Return an empty detections array when nothing is flagged. A malformed 200 response is treated as an empty result even in CLOSED mode — the HTTP call succeeded, so it is not a transport failure; add schema tests on your plugin side if this matters.

Plugins do not choose their own enforcement action. The action applied when a detection fires is the tenant's configured guardrail action (BLOCK / FLAG / LOG), not something the plugin returns. If you need a single plugin to block while other plugins only log, split the traffic across two tenants with different guardrail.action metadata.

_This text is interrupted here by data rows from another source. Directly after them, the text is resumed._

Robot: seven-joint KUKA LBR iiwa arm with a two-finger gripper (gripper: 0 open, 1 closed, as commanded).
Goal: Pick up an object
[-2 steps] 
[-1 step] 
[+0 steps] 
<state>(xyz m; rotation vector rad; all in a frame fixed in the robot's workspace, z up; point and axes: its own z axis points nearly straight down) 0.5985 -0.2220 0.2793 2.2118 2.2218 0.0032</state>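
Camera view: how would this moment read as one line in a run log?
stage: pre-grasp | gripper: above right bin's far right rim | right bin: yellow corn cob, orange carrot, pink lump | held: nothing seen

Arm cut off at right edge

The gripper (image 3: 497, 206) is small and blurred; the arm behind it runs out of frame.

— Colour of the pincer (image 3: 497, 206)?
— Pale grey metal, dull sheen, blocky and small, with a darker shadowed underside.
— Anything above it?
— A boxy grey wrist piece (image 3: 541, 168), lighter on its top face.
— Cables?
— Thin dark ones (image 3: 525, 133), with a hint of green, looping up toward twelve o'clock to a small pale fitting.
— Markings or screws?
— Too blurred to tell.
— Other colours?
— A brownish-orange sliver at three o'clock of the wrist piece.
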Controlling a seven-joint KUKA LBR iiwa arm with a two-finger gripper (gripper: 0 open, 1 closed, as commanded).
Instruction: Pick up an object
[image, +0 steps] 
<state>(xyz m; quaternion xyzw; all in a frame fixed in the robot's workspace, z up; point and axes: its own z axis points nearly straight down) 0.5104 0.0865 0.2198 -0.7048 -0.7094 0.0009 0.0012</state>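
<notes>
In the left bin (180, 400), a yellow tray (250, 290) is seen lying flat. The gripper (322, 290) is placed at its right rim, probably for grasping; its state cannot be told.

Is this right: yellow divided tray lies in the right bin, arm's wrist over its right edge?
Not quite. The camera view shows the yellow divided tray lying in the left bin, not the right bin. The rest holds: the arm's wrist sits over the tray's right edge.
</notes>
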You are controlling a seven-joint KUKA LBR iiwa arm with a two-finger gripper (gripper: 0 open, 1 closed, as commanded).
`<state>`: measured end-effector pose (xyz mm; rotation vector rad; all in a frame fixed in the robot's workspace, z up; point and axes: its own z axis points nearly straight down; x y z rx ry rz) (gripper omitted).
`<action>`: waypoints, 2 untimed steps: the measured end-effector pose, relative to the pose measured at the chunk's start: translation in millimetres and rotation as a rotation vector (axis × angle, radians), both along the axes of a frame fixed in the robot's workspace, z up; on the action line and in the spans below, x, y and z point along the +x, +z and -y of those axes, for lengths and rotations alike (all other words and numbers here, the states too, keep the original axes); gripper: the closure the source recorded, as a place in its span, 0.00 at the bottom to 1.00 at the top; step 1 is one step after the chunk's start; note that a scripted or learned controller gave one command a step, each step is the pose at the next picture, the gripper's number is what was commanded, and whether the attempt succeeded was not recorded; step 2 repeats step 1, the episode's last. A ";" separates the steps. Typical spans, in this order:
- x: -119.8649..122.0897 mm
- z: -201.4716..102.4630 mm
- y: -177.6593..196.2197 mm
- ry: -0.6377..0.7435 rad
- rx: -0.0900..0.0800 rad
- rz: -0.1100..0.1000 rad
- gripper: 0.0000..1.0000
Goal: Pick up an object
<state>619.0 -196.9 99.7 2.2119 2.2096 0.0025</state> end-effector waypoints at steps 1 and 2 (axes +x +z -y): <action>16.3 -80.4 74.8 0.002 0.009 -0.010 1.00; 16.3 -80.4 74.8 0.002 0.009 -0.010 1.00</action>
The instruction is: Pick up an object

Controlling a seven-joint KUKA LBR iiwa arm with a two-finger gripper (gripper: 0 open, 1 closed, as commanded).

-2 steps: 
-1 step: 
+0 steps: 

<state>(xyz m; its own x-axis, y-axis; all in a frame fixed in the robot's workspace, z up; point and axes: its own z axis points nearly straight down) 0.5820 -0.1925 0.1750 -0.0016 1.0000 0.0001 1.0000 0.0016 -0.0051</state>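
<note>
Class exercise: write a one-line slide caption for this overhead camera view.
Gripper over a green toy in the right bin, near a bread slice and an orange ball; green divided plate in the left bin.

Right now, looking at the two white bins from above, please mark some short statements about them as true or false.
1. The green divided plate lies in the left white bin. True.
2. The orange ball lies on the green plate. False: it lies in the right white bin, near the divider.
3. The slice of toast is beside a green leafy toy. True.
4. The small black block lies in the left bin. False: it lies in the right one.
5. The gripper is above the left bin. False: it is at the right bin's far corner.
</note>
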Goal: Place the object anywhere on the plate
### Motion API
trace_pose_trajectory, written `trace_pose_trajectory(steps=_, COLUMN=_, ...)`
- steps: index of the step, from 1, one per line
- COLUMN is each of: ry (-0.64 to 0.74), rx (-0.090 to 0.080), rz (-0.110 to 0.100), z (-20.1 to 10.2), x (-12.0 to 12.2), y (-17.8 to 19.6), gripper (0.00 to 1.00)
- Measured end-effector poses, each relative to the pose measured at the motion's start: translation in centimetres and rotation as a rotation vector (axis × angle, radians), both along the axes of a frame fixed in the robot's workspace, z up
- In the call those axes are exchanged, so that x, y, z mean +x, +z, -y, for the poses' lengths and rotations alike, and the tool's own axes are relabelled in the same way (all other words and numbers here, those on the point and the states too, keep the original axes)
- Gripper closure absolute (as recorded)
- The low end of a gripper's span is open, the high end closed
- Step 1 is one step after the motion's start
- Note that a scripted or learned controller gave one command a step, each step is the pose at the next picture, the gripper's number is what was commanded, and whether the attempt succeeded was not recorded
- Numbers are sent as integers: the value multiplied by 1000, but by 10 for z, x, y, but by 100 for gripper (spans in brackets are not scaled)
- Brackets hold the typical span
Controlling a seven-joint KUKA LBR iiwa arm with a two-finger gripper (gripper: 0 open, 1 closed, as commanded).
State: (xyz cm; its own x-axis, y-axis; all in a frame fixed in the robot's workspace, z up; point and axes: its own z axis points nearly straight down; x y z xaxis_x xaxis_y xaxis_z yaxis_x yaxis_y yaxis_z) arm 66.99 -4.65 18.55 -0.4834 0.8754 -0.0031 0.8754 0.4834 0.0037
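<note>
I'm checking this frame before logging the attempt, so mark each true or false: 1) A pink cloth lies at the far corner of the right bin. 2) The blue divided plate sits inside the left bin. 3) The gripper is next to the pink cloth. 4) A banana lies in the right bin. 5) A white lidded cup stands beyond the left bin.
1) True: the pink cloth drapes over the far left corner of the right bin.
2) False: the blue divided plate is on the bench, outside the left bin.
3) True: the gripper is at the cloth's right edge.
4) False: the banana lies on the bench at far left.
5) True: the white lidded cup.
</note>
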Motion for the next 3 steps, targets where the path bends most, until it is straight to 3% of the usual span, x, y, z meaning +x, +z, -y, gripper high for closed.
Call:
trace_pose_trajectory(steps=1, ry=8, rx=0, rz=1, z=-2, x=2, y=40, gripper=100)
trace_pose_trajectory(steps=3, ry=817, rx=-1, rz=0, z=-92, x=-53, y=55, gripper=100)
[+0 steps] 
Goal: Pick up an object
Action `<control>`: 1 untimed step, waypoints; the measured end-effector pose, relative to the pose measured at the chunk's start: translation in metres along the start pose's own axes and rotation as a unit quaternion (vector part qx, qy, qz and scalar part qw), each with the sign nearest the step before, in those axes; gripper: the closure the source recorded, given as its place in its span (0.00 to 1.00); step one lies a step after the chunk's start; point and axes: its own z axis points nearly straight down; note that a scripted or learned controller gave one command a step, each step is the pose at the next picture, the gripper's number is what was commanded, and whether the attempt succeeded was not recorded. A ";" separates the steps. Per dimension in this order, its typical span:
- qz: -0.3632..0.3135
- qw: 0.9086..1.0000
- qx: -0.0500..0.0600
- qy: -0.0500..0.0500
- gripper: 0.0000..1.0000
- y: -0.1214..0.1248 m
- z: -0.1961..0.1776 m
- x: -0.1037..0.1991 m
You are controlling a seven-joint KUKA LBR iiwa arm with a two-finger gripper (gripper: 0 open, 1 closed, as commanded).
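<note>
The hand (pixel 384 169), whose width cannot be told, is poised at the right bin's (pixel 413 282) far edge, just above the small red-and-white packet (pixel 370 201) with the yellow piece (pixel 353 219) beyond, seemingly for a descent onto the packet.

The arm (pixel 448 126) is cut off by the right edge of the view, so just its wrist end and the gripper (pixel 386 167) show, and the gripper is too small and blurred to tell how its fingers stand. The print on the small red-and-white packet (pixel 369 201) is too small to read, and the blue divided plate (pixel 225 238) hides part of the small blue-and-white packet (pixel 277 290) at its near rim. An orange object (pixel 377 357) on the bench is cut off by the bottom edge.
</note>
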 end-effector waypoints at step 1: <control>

Per-tenant plugin overrides

Tenants can enable, disable, or pass config to individual plugins by setting the guardrail.plugins key in tenant metadata:

{
"guardrail.plugins": {
"internal-jailbreak-classifier": { "enabled": true, "strict": true },
"legal-policy-check": { "enabled": false }
}
}

Any extra keys under a plugin entry are forwarded to the plugin under the config field in the request body.

Metrics

  • gateway_plugin_guardrail_total — Counter, labels: plugin (name), category, action

Error code

  • guardrail_plugin_error — raised only when fail_mode: CLOSED and the plugin is unavailable or returns a non-200. Surfaces as HTTP 500 with type: guardrail_plugin_error.